This will serve as a transition from the “what I like about me” to wider thinking posts, again… as it is true of me, as well.
I was born an introvert. I’ve lived my life at it. It didn’t hurt that I grew up a “four eyes” nerdy kid with a slight weight problem. So, most of my life I’ve spent involuntarily excluded, anyway. So, I took that energy and developed a very interesting person, inside.
There have been a few times where I ventured out from my bubble… college dorm time, when I also tried modeling and being a church youth director… the early 2010’s when I had a more active dating life.. and recently doing Meetup events, again.
It has been a mixed bag. I mean… I met a lot of interesting people and saw a wider world. I made some good friends. But, most in this age at this location are not looking for depth.. just connections and activities. That’s great for that… if you are interested in that, I highly recommend Meetups. But, the inner introvert that craves deep connections can easily feel disappointed, even though that’s entirely my own fault. Those kind of events are not meant for that level of connection. They’re literally to … meet… up.. and do things.
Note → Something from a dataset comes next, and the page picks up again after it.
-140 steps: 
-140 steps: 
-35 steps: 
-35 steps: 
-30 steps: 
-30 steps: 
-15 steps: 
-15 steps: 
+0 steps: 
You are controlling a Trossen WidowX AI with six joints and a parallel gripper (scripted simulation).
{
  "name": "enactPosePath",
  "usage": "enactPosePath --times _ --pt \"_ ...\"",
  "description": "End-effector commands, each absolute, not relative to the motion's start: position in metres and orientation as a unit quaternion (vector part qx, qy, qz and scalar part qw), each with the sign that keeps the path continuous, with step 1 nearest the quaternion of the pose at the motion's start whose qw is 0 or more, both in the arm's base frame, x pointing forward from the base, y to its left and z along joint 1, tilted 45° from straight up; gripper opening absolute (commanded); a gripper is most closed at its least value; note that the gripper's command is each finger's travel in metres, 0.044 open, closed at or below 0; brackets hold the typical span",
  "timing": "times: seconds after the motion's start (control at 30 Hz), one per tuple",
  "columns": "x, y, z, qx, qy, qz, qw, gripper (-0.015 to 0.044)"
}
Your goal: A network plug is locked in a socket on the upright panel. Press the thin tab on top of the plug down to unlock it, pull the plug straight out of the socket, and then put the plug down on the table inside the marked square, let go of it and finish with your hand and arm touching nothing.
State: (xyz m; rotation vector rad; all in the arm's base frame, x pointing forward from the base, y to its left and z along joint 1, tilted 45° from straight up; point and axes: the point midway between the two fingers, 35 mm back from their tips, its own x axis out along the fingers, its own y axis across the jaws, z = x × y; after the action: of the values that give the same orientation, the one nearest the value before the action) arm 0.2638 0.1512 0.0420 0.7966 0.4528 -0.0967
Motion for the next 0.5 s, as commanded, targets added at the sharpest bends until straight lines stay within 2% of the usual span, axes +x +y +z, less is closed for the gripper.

So, I will keep doing them from time to time, because short of dating apps (which I am resuming) how do you meet people? But, I will be investing more time in looking for my person.. the one that wants the level of close connection and intimacy that I deserve and desire and who would be happy if it’s just them, me, a couch, and a movie.. when we are not experiencing events together. That’s the kind of happiness that is my end goal.